FS#50921 - [cronie] add files on /etc/cron.d for daily, weekly and monthly jobs

Attached to Project: Arch Linux
Opened by Luis Henrique Mello (lmello) - Tuesday, 27 September 2016, 02:13 GMT
Last edited by Gaetan Bisson (vesath) - Tuesday, 27 September 2016, 20:28 GMT
Task Type Feature Request
Category Packages: Core
Status Closed
Assigned To Gaetan Bisson (vesath)
Architecture All
Severity Low
Priority Normal
Reported Version
Due in Version Undecided
Due Date Undecided
Percent Complete 100%
Votes 0
Private No

Details

Description:
cronie installs these files on /etc:

$ pacman -Ql cronie

cronie /etc/
cronie /etc/anacrontab
cronie /etc/cron.d/
cronie /etc/cron.d/0hourly
cronie /etc/cron.daily/
cronie /etc/cron.deny
cronie /etc/cron.hourly/
cronie /etc/cron.hourly/0anacron
cronie /etc/cron.monthly/
cronie /etc/cron.weekly/
cronie /etc/pam.d/
cronie /etc/pam.d/crond

The file /etc/cron.d/0hourly contains:

# Run the hourly jobs
SHELL=/bin/bash
PATH=/sbin:/bin:/usr/sbin:/usr/bin
MAILTO=root
01 * * * * root run-parts /etc/cron.hourly

and /etc/cron.hourly/0anacron is a script to run anacron.

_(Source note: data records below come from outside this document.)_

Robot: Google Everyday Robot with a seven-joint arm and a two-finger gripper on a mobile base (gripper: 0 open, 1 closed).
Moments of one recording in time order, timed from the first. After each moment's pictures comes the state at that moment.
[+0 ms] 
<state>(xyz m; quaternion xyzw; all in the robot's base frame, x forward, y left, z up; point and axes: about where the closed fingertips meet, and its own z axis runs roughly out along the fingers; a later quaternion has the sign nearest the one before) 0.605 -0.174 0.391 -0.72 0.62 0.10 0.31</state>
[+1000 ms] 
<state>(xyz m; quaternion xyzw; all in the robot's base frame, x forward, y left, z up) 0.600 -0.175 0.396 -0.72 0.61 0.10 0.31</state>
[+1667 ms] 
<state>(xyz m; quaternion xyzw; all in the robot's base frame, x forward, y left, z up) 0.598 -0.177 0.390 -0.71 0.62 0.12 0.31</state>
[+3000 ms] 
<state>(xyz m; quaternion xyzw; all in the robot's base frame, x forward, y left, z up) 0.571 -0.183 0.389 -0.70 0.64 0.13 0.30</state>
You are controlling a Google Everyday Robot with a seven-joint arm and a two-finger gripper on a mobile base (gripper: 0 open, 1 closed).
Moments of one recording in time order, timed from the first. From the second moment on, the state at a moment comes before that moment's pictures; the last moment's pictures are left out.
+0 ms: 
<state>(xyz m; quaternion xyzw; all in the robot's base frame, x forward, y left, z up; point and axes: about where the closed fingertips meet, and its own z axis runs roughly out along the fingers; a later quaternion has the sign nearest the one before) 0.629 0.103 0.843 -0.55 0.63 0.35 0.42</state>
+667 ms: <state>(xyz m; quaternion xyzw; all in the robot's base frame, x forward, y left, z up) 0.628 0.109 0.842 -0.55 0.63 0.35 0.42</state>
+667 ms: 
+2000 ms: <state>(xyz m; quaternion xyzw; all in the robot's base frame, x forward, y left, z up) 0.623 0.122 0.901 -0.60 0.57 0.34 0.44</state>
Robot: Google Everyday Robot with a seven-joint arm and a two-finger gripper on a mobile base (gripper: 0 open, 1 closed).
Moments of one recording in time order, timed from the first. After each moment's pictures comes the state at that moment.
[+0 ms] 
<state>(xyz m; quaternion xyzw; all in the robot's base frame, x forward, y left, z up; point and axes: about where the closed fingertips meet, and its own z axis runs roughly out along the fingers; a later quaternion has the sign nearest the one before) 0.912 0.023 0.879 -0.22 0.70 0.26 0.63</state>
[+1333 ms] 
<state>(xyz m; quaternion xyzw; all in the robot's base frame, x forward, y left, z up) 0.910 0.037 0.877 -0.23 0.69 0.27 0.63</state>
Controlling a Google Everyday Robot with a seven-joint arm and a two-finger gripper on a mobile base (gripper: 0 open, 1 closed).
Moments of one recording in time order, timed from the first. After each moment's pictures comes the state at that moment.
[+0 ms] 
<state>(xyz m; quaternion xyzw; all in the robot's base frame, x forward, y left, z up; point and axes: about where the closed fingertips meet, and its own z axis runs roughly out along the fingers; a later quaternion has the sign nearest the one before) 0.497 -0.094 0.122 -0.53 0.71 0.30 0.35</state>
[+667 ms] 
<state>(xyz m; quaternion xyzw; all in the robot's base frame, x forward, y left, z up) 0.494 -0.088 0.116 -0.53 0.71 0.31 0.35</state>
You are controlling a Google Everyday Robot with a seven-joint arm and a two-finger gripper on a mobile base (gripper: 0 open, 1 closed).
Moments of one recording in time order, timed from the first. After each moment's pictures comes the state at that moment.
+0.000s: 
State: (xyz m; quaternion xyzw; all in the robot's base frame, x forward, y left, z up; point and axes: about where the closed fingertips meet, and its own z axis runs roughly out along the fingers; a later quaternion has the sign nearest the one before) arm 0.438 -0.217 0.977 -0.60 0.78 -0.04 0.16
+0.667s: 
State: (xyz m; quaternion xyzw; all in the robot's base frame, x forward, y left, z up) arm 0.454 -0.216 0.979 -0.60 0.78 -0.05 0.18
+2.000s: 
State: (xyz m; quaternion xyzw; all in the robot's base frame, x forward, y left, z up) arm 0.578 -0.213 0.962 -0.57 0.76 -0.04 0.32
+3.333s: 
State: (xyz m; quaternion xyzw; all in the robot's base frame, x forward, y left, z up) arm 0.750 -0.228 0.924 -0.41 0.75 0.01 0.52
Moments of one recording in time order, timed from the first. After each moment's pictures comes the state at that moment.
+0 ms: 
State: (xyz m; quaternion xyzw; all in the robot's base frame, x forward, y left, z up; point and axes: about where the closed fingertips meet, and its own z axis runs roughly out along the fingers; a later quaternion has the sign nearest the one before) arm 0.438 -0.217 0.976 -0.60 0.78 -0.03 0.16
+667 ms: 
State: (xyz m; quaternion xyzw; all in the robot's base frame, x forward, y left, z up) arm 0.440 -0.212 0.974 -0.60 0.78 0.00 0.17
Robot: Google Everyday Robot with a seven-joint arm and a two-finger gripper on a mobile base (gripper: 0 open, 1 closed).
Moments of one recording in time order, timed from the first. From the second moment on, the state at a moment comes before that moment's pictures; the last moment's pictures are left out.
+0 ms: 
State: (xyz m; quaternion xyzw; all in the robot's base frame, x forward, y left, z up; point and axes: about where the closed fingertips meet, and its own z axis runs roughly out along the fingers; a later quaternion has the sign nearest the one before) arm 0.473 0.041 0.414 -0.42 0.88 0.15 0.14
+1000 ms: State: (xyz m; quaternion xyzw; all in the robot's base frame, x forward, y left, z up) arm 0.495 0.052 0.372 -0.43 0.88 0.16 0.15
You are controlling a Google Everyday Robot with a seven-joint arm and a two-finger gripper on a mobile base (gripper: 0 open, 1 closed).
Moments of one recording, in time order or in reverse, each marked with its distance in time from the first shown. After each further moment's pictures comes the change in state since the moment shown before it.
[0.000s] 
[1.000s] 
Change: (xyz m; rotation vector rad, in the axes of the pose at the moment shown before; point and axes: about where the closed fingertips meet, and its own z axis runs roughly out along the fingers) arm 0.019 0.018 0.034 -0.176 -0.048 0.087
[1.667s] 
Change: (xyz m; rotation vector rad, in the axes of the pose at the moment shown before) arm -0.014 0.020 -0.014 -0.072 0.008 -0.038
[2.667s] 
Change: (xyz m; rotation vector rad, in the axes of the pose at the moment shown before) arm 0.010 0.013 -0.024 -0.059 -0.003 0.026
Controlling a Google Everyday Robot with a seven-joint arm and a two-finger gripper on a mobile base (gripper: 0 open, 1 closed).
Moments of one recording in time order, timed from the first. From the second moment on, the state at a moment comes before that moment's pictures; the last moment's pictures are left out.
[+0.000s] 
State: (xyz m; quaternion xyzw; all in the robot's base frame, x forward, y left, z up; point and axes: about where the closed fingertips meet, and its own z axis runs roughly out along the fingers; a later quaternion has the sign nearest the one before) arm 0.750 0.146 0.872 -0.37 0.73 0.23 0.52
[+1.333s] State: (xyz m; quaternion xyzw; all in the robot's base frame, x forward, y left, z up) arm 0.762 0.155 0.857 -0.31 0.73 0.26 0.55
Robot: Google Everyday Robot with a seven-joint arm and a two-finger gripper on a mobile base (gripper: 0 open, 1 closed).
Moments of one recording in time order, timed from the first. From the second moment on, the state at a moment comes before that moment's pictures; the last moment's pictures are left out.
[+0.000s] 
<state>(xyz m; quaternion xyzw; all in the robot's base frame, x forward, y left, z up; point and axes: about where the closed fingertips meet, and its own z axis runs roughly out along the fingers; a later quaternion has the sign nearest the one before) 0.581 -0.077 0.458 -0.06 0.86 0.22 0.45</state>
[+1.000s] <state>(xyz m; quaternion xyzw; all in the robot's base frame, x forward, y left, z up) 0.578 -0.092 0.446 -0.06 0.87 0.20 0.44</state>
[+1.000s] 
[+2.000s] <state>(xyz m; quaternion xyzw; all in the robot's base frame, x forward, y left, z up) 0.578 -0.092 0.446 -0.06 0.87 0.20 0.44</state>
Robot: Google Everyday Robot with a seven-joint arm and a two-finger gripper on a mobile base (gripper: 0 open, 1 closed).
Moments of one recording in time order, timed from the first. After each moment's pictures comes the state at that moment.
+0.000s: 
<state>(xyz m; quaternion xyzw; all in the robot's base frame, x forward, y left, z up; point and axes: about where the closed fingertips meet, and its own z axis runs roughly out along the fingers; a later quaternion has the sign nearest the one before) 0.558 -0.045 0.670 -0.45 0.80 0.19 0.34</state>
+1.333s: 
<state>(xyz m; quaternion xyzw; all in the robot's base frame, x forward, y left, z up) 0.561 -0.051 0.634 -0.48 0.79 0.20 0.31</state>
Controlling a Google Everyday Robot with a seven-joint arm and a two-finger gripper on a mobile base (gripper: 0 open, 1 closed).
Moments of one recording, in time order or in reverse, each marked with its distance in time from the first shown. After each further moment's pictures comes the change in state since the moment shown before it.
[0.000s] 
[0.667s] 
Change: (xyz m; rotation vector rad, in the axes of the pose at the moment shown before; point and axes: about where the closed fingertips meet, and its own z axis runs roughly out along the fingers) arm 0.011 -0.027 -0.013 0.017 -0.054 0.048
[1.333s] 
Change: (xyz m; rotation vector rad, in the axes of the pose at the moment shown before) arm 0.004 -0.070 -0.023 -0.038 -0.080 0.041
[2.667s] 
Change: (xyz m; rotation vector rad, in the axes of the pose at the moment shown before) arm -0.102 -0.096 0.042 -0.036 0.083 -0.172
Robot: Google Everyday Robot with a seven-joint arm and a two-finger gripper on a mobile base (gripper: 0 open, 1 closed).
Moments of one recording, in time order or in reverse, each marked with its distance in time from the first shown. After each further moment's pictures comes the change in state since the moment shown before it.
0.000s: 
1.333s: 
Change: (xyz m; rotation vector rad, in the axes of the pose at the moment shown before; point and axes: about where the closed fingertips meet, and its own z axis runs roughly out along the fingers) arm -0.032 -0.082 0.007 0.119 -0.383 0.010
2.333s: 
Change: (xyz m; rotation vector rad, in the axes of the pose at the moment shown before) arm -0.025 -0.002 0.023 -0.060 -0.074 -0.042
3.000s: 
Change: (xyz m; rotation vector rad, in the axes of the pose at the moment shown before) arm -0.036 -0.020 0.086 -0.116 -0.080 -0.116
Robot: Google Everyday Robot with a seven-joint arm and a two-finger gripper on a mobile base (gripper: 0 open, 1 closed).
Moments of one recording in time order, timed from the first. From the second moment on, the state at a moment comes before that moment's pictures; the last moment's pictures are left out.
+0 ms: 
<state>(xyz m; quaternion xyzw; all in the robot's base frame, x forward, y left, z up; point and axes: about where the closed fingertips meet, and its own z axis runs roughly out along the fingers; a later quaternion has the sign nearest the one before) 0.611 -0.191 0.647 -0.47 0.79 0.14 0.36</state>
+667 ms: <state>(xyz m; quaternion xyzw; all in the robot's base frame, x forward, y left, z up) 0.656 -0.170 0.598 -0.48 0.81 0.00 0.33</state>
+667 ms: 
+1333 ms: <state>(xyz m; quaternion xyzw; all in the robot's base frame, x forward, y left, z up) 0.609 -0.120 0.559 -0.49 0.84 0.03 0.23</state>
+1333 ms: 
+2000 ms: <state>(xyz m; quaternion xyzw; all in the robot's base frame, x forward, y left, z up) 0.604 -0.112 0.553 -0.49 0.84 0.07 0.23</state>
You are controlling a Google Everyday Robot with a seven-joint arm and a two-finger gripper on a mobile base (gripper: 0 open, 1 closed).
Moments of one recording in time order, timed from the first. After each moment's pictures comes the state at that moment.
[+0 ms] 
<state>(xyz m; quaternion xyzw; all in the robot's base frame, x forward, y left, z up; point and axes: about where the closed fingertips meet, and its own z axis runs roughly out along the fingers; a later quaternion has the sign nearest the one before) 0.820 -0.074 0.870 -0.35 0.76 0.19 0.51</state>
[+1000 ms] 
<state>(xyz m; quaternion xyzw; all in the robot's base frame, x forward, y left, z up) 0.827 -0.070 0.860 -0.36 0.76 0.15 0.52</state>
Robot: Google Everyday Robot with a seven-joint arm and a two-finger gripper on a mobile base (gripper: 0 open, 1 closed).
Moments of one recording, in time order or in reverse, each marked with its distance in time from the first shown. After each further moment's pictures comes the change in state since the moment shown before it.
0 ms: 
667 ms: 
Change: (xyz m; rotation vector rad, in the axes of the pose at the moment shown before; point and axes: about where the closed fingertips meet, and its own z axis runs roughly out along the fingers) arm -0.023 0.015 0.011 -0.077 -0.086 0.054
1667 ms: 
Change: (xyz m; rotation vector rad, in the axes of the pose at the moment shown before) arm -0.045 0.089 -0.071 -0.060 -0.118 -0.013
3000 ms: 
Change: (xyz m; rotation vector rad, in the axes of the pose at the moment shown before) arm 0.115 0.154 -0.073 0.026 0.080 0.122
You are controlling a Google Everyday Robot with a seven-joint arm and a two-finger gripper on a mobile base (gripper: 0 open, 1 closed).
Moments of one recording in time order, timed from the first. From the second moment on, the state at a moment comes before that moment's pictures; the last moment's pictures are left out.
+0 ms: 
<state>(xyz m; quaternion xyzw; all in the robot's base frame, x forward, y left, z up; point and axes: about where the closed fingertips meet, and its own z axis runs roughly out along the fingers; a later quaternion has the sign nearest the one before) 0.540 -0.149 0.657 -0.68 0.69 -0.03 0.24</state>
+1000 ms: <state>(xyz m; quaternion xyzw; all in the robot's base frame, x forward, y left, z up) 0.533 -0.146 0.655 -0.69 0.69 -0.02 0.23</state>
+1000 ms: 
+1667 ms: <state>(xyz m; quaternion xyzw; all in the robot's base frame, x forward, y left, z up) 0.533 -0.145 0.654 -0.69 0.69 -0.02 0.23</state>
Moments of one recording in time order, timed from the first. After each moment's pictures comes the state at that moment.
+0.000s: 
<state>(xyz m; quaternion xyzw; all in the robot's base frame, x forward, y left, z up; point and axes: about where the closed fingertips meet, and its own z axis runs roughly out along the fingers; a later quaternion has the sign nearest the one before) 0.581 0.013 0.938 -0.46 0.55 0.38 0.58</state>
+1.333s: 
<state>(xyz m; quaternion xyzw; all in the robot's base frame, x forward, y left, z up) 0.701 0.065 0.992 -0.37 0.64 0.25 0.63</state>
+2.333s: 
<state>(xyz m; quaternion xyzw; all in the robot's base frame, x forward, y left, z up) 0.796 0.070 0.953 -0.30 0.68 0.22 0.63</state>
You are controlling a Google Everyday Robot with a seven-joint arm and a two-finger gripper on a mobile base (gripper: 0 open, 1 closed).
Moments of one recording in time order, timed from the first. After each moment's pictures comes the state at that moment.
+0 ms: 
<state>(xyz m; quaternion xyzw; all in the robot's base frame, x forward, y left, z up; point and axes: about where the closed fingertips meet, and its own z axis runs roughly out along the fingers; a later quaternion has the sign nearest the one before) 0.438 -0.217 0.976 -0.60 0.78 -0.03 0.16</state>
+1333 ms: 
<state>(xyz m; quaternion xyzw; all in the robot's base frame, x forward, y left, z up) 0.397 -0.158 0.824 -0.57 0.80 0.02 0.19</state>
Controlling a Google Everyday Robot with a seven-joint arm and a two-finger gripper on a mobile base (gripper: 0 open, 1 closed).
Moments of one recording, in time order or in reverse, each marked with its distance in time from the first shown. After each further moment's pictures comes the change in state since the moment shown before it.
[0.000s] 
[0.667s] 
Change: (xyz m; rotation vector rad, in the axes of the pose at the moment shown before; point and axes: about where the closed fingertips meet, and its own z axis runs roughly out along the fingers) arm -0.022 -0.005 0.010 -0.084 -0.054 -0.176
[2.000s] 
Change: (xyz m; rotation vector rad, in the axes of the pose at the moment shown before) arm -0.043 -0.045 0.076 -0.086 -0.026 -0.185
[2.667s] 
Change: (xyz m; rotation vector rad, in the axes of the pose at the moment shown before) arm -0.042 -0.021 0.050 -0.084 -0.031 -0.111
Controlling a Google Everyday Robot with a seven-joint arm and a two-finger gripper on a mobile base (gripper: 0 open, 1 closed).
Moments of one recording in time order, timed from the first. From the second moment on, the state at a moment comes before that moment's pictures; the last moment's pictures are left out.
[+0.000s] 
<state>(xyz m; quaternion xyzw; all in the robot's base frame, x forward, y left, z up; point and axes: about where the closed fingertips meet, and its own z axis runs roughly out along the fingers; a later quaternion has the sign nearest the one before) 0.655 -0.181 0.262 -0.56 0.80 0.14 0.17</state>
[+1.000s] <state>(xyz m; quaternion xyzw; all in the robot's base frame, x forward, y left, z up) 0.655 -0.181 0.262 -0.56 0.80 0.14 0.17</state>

It would be nice for this package to include upon installation files similar to 0hourly (named 0daily, 0weekly and 0monthly) on the same directory to make cronie configuration easier and more intuitive for newcomers.

Additional info:
cronie 1.5.1-1
This task depends upon

Closed by  Gaetan Bisson (vesath)
Tuesday, 27 September 2016, 20:28 GMT
Reason for closing:  Works for me
Comment by Gaetan Bisson (vesath) - Tuesday, 27 September 2016, 17:35 GMT
Why? Anacron (which is started every hour as you point out) will run everything under cronie /etc/cron.daily/ at least once a day. Isn't that enough? There's no need for 0daily.
Comment by Luis Henrique Mello (lmello) - Tuesday, 27 September 2016, 19:50 GMT
What about weekly and monthly jobs?

Perhaps instead of /etc/cron.d/0hourly there could be a /etc/cron.d/0global file with run-parts instructions for each cron directory.
   0global (0.2 KiB)
Comment by Gaetan Bisson (vesath) - Tuesday, 27 September 2016, 19:58 GMT
Weekly and monthly jobs are also handled as I described by anacron. What you propose is exactly what is implemented exept 0global is called 0hourly.

As it is, our package runs hourly, daily, weekly, and monthly jobs just fine. So I do not unerstand what feature you're suggesting we implement.
Comment by Gaetan Bisson (vesath) - Tuesday, 27 September 2016, 20:01 GMT
P.S. Running daily/weekly/monthly jobs through anacron rather than 0global is much more reliable: anacron will compensate for any missed schedule, whereas if your system is down when 0global was scheduled to run, your monthly script will wait another month...
Comment by Luis Henrique Mello (lmello) - Tuesday, 27 September 2016, 20:03 GMT
I understand, now I saw the /etc/anacrontab
Comment by Luis Henrique Mello (lmello) - Tuesday, 27 September 2016, 20:06 GMT
Well, I requested a closure before reading your PS... the cron wiki is somewhat confused so that's why I opened this task.

thanks
Comment by Gaetan Bisson (vesath) - Tuesday, 27 September 2016, 20:27 GMT
Ah, I see. Feel free to update the wiki. Cheers.